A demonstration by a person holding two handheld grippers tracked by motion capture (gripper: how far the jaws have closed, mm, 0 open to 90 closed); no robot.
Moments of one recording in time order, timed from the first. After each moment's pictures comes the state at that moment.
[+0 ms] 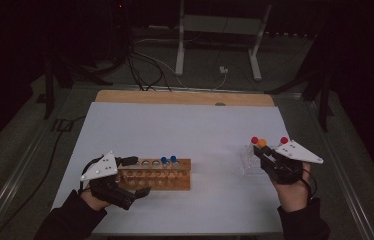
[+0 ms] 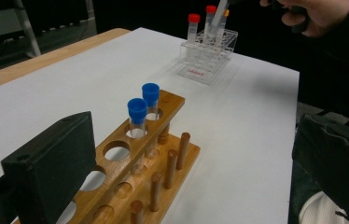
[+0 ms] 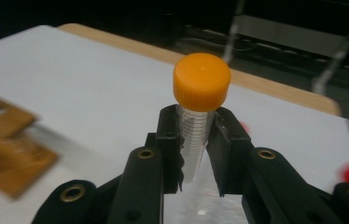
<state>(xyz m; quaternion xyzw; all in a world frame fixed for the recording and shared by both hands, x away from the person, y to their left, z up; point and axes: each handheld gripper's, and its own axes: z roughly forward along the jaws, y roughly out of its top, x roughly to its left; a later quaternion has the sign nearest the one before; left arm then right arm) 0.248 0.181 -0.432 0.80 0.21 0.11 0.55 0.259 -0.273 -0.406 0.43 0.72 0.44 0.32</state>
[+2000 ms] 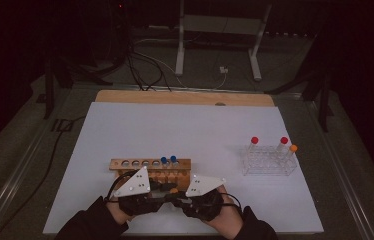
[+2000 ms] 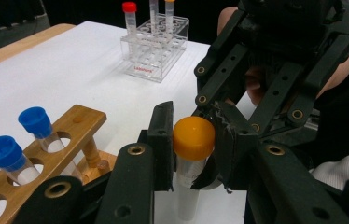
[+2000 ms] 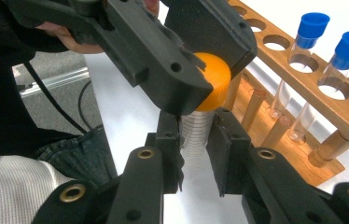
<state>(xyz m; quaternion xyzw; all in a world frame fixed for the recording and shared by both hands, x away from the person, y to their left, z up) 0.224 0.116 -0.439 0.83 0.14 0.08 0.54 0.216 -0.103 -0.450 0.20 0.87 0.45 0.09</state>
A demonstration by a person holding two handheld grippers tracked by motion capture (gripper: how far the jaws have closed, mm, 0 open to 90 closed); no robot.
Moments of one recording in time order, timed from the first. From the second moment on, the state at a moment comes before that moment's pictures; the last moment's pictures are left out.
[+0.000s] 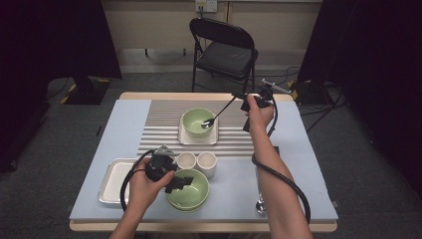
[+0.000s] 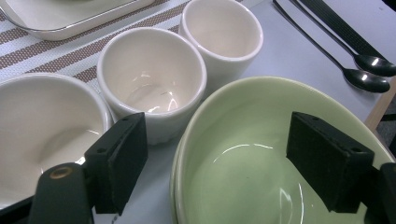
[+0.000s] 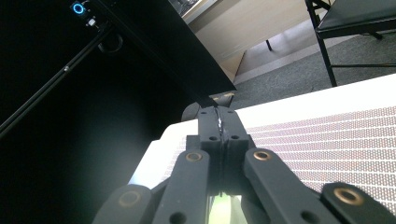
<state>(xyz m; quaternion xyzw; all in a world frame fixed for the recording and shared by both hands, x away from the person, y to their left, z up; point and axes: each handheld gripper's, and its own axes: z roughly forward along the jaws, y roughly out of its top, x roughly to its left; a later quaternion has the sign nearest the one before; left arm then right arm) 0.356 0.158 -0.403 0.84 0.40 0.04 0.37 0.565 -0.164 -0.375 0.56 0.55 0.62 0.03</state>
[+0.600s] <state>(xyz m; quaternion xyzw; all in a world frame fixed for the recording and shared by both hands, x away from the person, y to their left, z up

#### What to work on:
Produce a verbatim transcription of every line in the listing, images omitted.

#### Response below:
A demonstration by a person holding two handheld grippers tracked by motion capture (gripper: how far the jaws have closed, mm, 0 open to 90 closed); no robot.
Moments of one recording in time order, timed from the first. After each moment's pictures comes the state at that moment.
[+0 ms] 
[+0 ms] 
[+0 ms] 
<state>(xyz m; quaternion xyzw; all in a world frame fixed for the recording and shared by both hands, x away from the person, y to their left, z up; point and axes: each handheld gripper's, and its own axes: z roughly forward along the jaws, y roughly out of its top, x roughly to its left; a later quaternion has the sign nearest the one before; left arm then right arm) 0.248 0.181 -0.432 0.80 0.21 0.11 0.55 0.259 -0.273 -0.406 0.43 0.72 0.44 0.32</state>
[+2000 ms] 
[+2000 ms] 
[+2000 ms] 
<state>(xyz m; quaternion xyzw; all in a world frame fixed for the recording and shared by both hands, x away from the person, y to their left, z up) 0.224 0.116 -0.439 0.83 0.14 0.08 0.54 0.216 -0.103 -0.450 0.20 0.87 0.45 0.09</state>
A demonstration by a person holding two handheld grippers tracked by motion capture (gripper: how far the jaws have closed, mm, 0 open to 90 closed); no robot.
Moments of one recording in time order, timed from the first. From the second moment on, the state at a moment comes before that moment's pictures; the last moment's pictures are left out.
[+0.000s] 
[+0.000s] 
[+0.000s] 
<state>(xyz m; quaternion xyzw; all in a world frame fixed for the recording and shared by both hands, x away from the person, y to their left, z up; point and axes: each handheld gripper's, and its own axes: z roughly forward along the jaws, y roughly out of its top, x roughly to its left; a later quaternion has the sign nearest the one before; left arm then right arm) 0.356 0.158 -0.403 0.84 0.40 0.04 0.37 0.565 -0.164 -0.375 0.56 0.55 0.62 0.03</state>
[+0.600s] <state>(xyz m; quaternion xyzw; all in a world frame fixed for the recording and shared by both hands, x away from the person, y to their left, z up

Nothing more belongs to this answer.